In addition to JonSG's answer about getting the hashing/encoding correct, I'd like to comment on how you're reading and writing the CSV files.
It took me a minute to understand how you're dealing with the header vs the body of the CSV here:
with open("File1.csv") as csvfile:
with open("File2.csv", "w") as newfile:
reader = csv.DictReader(csvfile)
for i, r in enumerate(reader):
print(i, r)
if i == 0:
newfile.write(",".join(r) + "\n") # writing csv headers
newfile.write(",".join(r.values()) + "\n")
At first, I didn't realize that calling join()
on a dict would just give back the keys; then you move on to join the values. That's clever!
I think it'd be clearer, and easier, to use the complementary DictWriter.

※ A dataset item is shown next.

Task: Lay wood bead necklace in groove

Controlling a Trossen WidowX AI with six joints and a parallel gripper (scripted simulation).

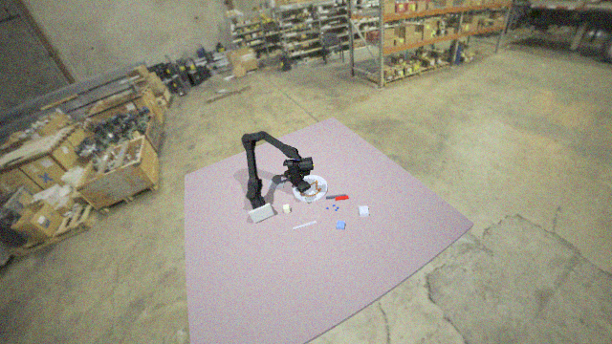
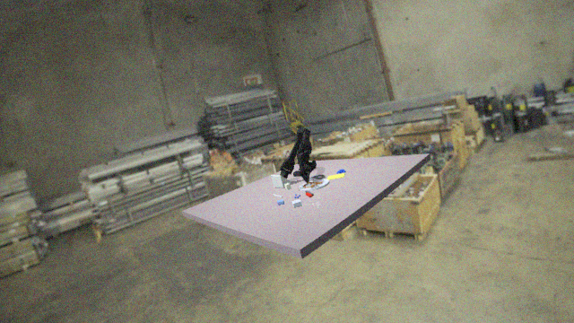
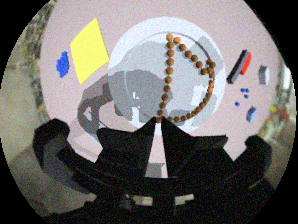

For clarity, I'm going to separate the reading, processing, and writing:
with open("File1.csv", newline="") as f_in:
reader = csv.DictReader(f_in, skipinitialspace=True)
rows = list(reader)
for row in rows:
row["ID"] = encode_text(row["ID"])
print(row)
with open("File2.csv", "w", newline="") as f_out:
writer = csv.DictWriter(f_out, fieldnames=rows[0])
writer.writeheader()
writer.writerows(rows)
In your case, you'll create your writer and need to give it the fieldnames. I just passed in the first row and the DictWriter() constructor used the keys from that dict to establish the header values. You need to explicitly call the writeheader()
method, then you can write your (processed) rows.
I started with this File1.csv:
ID, Phone, Email
1234680000000000, 123-456-7890, johnsmith@test.com
and ended up with this File2.csv:
ID,Phone,Email
tO2Knao73NzQP/rnBR5t8Hsm/XIQVnsrPKQlsXmpkb8=,123-456-7890,johnsmith@test.com
That organization means all your rows are read into memory first. You mentioned having "thousands of entries", but for those 3 fields of data that'll only be a few hundred KB of RAM, maybe a MB of RAM.
If you do want to "stream" the data through, you'll want something like:
reader = csv.DictReader(f_in, skipinitialspace=True)
writer = csv.DictWriter(f_out, fieldnames=reader.fieldnames)
writer.writeheader()
for row in reader:
row["ID"] = encode_text(row["ID"])
writer.writerow(row)
In this example, I passed reader.fieldnames
to the fieldnames=
param of the DictWriter constructor.
For dealing with multiple files, I'll just open and close them myself, because the multiple with open(...) as x
can look cluttered to me:
f_in = open("File1.csv", newline="")
f_out = open("File2.csv", "w", newline="")
...
f_in.close()
f_out.close()
I don't see any real benefit to the context managers for these simple utility scripts: if the program fails it will automatically close the files.
But the conventional wisdom is to use the with open(...) as x
context managers, like you were. You could do nested, like you were, separate them with a comma, or if you have Python 3.10+ use grouping parenthesis for a cleaner look (also in that Q/A).